Portnikov. Die Agonie hat ein Ende, zumindest hat sich das russische Regime entschieden. Putin, Patruschew und dieser ganze Pack, selbst wenn man ihr allgemeines Erscheinungsbild betrachtet, sind sie dem Politbüro der Kommunistischen Partei Chinas typologisch viel ähnlicher als den Führern selbst der Nachbarländer Estland, Polen und Ukraine. Schauen Sie sich die ukrainische und die russische Führung an, das sind schon unterschiedliche zivilisatorische Typen. Alte, langweilige Provinzbeamte mit unbegrenzter Macht. Und es ist ganz in der Nähe, es ist eine Nachtfahrt nach Riga, ich spreche nicht vom Fliegen, es ist eine Nachtfahrt nach Tallinn, von St. Petersburg aus dauert es 4 Stunden, und es ist, als wäre man in einer anderen Welt. Das war nicht einmal so, als ich aus der Sowjetunion nach Ausland gereist bin. Dies ist ein sehr interessanter Moment, der Zivilisationsbruch, der stattgefunden hat. Und das bringt uns zurück zu Ihrem Thema. Der Krieg hat ihm geholfen, Russland endgültig in einen asiatischen Staat und die Russen in eine asiatische Nation zu verwandeln.
Feigin. Es zeigt sich, dass der Krieg als Instrument der zivilisatorischen Entscheidung nicht gefährlich, sondern für Putin nützlich ist, um die Russen in die asiatische Zivilisation zu zwingen. Und wo ist die Quelle seiner Bedrohung? Und wenn der Krieg auf das Gebiet der Region Belgorod und weiter auf das Kaliningrader Gebiet, auf Moskau, übergreift, kann er zu einem Instrument werden, um die zivilisatorische Bewegung in Richtung Asien, Selbstbestimmung, Selbstidentifikation zu stoppen? Krieg kann eine gute Sache sein, aber er kann auch eine Bedrohung, ein Risiko sein. Kann er zu einer solchen für Russland werden?

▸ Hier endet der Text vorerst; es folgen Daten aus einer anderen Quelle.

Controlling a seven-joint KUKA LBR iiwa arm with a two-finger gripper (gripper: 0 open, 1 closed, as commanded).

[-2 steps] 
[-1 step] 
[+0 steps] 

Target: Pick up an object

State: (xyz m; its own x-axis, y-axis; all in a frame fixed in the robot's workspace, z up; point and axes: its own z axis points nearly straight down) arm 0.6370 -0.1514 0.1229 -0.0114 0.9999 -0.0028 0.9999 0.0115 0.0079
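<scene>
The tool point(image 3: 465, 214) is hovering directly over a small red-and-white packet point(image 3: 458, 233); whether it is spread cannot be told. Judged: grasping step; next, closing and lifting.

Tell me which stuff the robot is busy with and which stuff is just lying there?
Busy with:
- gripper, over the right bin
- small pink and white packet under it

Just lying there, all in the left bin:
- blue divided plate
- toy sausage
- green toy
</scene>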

Portnikov. Das kann er, weil Putin sich nicht mehr als Hüter der Sicherheit der Russen darstellen wird, weil diese zivilisatorische Entscheidung auch mit Sicherheit verbunden ist. Der Westen hasst uns, wir sind selbst übermächtig, wir sind durch nichts bedroht, wir werden uns bald die Ukrainern unterjochen. Wenn dort etwas in die Luft gesprengt, zerstört und vernichtet wird, dann ist das im Wesentlichen auf ihrem Territorium. Wenn es uns gelingt, werden wir dieses Territorium verteidigen und es dann wieder zu seinem früheren Glanz aufbauen. Wenn es nicht klappt, werden wir die Ruinen zurücklassen, was auch immer. Dies ist ein gutes Programm für den Dialog mit der Gesellschaft. Und wenn es Probleme in den Regionen Kaliningrad und Belgorod gibt, ist das eine andere Geschichte, aber es stellt sich die Frage, wer dort kämpfen wird, wenn ich fragen darf?

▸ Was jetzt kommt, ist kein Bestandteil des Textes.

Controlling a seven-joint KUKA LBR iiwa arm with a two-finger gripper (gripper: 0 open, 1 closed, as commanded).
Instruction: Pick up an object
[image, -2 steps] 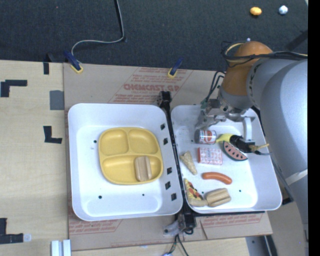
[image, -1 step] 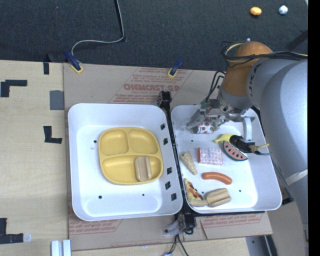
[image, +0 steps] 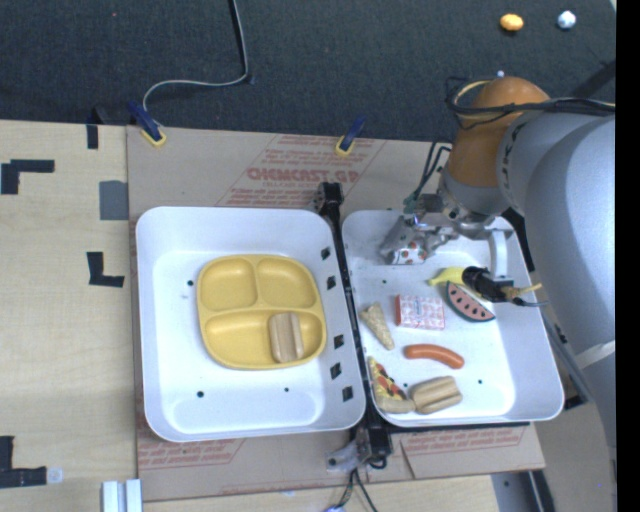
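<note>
1. One pincer (image: 408, 243) hangs low over the far end of your right bin (image: 520, 395); you cannot tell how it is set.
2. Just right of it lie a watermelon slice (image: 468, 301) and a banana (image: 452, 276).
3. Nearer you than the pincer sit a pink packet (image: 420, 312), a sausage (image: 434, 354) and a bread roll (image: 436, 394).
4. Well left of the pincer, the left bin (image: 165, 300) carries a yellow divided plate (image: 262, 308) with a small roll (image: 286, 337) in one compartment.
</note>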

Feigin. Die Teutonen, die neuen Kreuzritter.
Portnikov. Schön, aber wir müssen sie finden, diese Teutonen und Kreuzritter. In den Büros des Außenministeriums und des Weißen Hauses sind sie irgendwie unauffindbar.
Feigin. Und wir werden sie nicht um Erlaubnis bitten, wir werden sie unter denselben russischen Europäern suchen, die wir kennen.
Portnikov. Das ist der Bürgerkrieg. Das würde ich sagen, wenn ich Wladimir Putin wäre. Russland ist den Bürgerkrieg gewohnt.
Feigin. Es stellt sich heraus, dass ein Krieg sowohl eine Bedrohung, als auch ein Werkzeug, um dieser zivilisatorischen Bewegung entgegenzuwirken ist. Und wie organisch ist sie? Das Problem ist, dass Russen kontrovers sind, es gibt einen asiatischen Teil, und es gibt einen europäischen Teil, wie Sie sagten. Es gibt das urbanisierte Umfeld, es gibt Moskauer Intellektuellen, es gibt einige Juden.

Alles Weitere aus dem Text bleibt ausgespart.